__Records shown__.
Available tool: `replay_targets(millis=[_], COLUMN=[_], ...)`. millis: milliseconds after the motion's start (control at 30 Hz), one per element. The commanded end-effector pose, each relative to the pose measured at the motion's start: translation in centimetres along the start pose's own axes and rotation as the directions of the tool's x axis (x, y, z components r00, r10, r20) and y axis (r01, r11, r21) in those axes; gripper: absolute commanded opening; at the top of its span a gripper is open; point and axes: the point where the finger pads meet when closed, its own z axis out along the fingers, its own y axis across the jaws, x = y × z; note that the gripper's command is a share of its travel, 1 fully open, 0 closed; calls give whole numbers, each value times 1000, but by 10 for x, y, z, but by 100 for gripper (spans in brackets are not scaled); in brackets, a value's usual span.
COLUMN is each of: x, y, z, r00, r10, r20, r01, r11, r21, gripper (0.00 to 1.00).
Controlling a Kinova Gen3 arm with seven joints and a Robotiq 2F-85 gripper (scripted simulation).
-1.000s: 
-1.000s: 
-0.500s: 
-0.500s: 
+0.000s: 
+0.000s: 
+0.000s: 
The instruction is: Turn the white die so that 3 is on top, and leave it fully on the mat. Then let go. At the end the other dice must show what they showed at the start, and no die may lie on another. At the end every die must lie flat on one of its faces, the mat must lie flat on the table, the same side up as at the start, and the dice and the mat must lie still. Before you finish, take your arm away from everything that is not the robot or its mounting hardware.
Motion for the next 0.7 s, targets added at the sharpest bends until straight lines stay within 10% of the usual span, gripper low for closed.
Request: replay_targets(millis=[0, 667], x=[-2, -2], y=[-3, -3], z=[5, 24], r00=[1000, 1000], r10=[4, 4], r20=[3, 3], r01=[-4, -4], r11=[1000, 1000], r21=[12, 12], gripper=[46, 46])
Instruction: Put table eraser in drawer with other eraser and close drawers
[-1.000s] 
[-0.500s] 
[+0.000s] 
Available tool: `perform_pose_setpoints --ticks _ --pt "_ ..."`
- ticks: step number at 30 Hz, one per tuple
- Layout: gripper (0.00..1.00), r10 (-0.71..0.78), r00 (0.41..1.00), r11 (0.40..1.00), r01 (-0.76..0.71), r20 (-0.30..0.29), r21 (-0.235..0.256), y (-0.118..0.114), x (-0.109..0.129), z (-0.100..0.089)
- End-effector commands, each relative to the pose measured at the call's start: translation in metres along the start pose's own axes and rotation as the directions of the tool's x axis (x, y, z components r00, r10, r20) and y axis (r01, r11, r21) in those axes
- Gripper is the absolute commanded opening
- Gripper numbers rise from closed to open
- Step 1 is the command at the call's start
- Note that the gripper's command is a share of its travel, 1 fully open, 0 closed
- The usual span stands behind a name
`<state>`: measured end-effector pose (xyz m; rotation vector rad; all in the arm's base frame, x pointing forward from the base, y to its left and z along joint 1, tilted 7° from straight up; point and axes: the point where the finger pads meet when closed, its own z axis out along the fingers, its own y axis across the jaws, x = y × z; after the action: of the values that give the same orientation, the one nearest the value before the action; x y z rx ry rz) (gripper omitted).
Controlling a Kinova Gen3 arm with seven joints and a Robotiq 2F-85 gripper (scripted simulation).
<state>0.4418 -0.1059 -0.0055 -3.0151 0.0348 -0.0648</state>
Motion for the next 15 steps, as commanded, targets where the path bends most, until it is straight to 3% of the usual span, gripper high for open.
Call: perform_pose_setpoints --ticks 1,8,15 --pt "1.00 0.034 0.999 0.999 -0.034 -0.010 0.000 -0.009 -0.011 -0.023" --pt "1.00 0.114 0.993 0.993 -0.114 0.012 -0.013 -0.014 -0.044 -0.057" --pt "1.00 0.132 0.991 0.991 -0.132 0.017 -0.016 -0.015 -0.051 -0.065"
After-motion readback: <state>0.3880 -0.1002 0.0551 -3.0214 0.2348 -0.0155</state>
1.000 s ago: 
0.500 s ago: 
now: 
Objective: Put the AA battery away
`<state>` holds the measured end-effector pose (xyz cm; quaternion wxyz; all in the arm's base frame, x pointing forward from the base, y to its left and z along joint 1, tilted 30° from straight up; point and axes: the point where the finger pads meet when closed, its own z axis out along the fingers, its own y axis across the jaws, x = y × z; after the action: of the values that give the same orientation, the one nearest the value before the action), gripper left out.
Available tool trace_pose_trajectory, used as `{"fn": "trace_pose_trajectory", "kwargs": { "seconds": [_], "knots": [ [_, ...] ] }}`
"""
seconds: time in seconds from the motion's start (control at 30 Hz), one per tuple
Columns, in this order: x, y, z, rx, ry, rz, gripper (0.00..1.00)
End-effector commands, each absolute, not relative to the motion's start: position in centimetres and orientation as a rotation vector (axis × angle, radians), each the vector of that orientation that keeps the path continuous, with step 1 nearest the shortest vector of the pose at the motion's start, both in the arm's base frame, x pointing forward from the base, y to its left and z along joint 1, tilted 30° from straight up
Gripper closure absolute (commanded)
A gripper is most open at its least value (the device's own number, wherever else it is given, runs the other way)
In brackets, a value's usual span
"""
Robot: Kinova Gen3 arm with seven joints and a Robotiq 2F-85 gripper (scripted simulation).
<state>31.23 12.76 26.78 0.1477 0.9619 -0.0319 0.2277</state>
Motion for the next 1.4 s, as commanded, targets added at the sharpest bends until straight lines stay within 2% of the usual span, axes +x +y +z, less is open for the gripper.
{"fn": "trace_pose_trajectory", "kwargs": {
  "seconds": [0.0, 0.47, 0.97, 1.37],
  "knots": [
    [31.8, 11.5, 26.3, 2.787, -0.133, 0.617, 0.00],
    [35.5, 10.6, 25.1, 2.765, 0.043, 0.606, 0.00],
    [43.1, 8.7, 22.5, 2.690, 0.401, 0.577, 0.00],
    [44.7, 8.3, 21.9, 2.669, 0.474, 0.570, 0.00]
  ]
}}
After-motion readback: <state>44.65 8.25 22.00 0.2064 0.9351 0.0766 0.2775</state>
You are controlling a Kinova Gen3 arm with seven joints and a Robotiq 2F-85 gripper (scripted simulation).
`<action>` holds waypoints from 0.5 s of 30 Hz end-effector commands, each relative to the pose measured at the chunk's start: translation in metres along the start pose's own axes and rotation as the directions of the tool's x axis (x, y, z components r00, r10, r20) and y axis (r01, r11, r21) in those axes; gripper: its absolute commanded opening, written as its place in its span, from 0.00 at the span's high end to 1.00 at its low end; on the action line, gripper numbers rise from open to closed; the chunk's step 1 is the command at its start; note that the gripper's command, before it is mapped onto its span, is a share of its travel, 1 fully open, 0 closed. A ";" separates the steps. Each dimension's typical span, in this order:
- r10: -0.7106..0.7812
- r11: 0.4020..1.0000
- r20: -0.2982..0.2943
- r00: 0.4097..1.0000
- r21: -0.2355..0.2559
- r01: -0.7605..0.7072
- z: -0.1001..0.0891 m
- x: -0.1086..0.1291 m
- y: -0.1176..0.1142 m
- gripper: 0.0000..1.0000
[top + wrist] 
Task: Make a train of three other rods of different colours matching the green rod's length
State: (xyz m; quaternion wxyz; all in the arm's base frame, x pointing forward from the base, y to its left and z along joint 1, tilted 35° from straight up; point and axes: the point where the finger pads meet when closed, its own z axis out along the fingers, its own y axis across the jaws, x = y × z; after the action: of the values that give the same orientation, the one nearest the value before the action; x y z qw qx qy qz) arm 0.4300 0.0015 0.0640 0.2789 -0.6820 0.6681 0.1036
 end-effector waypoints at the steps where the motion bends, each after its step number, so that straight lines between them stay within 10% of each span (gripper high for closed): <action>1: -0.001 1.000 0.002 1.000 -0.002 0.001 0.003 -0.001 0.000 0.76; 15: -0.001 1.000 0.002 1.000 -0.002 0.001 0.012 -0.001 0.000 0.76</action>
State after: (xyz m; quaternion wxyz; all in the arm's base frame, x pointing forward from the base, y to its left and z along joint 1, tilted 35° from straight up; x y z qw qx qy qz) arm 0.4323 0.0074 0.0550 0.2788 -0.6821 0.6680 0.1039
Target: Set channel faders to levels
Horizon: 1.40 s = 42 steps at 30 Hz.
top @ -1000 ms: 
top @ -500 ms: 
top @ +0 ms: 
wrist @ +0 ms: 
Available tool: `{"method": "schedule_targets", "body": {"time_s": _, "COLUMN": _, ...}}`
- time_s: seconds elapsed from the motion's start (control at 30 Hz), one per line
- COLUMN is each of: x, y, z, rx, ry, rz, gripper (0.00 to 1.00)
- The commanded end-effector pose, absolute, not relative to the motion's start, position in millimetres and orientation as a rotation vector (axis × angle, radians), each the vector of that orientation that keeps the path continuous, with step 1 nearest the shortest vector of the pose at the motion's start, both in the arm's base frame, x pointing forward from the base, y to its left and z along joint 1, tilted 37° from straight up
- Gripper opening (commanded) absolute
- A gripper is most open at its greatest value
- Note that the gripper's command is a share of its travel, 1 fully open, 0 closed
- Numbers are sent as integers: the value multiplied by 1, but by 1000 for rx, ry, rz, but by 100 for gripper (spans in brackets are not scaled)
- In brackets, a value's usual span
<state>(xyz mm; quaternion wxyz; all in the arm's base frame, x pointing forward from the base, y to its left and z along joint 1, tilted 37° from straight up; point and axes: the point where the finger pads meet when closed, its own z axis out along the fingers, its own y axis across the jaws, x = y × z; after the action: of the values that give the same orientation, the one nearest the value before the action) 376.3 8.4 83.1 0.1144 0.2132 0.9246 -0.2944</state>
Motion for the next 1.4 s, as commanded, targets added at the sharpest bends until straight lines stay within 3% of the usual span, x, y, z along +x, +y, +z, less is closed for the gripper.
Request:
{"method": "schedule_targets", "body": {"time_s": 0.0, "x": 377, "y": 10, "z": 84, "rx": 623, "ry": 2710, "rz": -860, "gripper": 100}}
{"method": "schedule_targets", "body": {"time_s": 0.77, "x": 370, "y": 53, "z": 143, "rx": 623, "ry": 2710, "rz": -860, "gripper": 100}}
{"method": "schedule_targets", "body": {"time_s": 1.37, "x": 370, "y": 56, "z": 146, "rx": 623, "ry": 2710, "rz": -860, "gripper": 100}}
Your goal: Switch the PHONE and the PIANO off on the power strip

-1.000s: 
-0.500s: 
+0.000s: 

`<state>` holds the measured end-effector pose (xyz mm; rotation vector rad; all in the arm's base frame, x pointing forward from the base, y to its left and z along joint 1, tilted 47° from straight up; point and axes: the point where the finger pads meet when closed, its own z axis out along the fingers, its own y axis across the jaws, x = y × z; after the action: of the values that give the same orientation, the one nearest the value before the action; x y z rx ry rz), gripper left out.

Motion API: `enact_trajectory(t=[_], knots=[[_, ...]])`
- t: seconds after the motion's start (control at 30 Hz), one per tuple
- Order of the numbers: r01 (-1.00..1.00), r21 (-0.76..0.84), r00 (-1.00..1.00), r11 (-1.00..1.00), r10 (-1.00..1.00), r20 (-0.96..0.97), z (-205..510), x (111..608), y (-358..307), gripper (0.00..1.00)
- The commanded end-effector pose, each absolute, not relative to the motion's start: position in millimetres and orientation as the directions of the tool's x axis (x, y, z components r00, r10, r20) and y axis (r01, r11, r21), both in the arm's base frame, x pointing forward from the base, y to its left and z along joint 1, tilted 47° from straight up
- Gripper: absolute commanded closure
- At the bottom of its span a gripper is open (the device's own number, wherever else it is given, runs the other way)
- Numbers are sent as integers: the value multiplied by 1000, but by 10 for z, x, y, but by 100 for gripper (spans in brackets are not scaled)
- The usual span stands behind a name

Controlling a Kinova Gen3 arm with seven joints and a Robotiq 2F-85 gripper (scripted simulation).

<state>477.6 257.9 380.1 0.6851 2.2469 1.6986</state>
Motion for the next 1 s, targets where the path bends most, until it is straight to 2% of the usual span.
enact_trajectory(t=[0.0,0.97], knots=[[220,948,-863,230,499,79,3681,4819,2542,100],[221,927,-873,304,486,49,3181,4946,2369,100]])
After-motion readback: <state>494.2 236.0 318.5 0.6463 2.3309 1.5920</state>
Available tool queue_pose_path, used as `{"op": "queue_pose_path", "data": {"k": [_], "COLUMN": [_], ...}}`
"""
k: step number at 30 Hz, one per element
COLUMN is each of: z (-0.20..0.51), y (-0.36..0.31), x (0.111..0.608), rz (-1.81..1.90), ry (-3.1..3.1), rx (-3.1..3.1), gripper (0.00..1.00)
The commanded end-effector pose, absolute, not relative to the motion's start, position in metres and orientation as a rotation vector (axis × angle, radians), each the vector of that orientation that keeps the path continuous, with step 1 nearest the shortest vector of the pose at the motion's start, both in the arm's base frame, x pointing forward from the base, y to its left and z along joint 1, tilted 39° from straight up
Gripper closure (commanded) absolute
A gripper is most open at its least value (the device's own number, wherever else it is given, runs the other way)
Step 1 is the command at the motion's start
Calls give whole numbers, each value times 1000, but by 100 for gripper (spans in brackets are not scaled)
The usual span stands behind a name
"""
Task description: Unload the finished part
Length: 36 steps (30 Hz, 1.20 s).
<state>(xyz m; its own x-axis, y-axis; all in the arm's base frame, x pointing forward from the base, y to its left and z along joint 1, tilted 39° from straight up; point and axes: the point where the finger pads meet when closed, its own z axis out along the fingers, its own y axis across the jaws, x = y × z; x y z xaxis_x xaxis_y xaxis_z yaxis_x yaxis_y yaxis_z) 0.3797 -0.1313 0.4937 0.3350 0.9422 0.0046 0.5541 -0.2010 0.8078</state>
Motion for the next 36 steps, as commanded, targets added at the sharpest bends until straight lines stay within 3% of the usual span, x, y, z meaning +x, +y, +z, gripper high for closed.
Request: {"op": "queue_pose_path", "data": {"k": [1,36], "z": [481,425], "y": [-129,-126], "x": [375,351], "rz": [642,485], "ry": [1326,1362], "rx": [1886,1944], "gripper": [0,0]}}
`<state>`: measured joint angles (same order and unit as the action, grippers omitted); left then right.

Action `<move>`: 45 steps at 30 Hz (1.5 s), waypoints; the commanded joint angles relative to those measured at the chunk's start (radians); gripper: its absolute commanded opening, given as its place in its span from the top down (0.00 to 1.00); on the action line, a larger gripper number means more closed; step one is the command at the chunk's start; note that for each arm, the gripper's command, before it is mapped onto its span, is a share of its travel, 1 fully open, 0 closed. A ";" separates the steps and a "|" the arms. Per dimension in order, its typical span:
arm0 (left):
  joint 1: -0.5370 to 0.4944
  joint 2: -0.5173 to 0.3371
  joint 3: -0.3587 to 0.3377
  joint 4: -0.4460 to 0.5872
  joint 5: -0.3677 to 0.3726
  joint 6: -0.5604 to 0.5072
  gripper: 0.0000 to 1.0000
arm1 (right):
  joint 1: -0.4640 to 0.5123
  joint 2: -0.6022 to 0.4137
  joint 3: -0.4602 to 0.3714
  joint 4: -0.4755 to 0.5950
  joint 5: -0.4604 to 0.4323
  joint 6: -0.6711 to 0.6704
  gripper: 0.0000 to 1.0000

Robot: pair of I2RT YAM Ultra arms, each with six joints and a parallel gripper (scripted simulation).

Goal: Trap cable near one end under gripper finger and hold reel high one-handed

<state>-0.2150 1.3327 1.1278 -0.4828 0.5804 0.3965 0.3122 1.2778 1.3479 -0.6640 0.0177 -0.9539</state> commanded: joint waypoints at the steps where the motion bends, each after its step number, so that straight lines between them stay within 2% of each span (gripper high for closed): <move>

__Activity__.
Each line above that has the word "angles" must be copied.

__Task result__.
`<state>`: measured joint angles (same order and unit as the action, grippers omitted); left then right.
Action `<move>`: 45 steps at 30 Hz (1.5 s), waypoints; the commanded joint angles relative to those measured at the chunk's start (radians); gripper: its absolute commanded opening, given as its place in its span from the top down (0.00 to 1.00); on the action line, a larger gripper number means more closed; step one is the command at the chunk's start; note that for each arm, the gripper's command, before it is mapped onto its span, is a share of its travel, 1 fully open, 0 closed. A ";" separates the steps and a "|" the arms. Per dimension in order, its typical span:

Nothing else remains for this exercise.